*ABOUT THIS TASK*:
In the listing that follows, count every line with the word "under" in it and write only the total.
BEGIN DATA PROVIDED
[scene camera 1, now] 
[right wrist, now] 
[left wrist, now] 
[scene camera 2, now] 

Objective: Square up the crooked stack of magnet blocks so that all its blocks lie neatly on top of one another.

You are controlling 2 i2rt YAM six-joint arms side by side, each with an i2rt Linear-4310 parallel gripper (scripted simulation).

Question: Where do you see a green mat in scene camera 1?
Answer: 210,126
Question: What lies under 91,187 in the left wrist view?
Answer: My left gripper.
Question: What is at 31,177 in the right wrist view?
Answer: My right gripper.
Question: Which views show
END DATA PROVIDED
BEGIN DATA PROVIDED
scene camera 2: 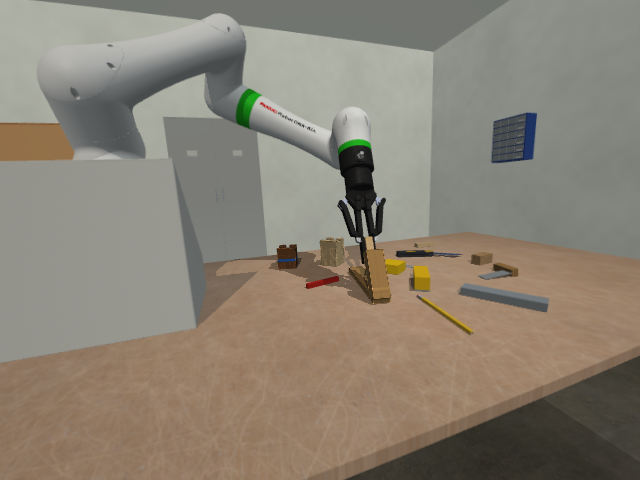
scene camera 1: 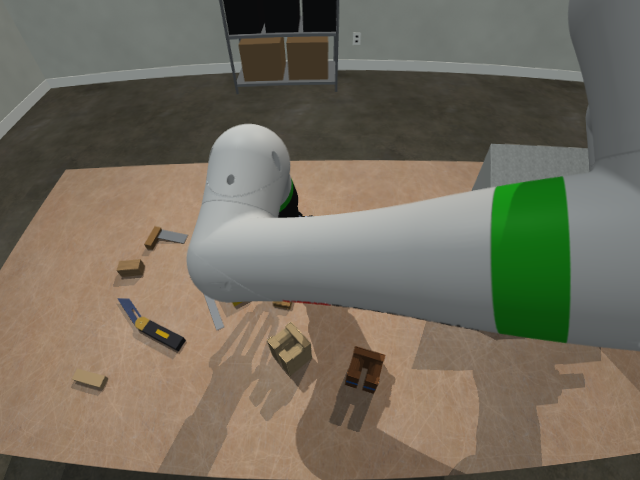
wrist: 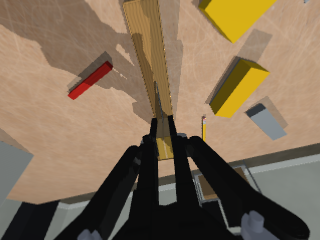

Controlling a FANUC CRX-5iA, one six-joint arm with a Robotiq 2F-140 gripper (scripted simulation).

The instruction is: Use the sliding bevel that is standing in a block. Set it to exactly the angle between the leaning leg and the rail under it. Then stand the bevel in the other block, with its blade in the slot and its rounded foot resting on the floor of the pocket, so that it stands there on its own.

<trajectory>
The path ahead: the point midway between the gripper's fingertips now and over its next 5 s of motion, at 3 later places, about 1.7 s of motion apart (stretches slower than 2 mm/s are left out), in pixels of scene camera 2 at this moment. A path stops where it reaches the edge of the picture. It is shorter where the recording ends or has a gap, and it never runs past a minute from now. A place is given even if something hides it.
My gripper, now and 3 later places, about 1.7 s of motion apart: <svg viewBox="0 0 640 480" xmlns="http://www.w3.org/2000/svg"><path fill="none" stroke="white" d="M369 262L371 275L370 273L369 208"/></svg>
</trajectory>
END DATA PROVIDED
*EXERCISE ANSWER*:
2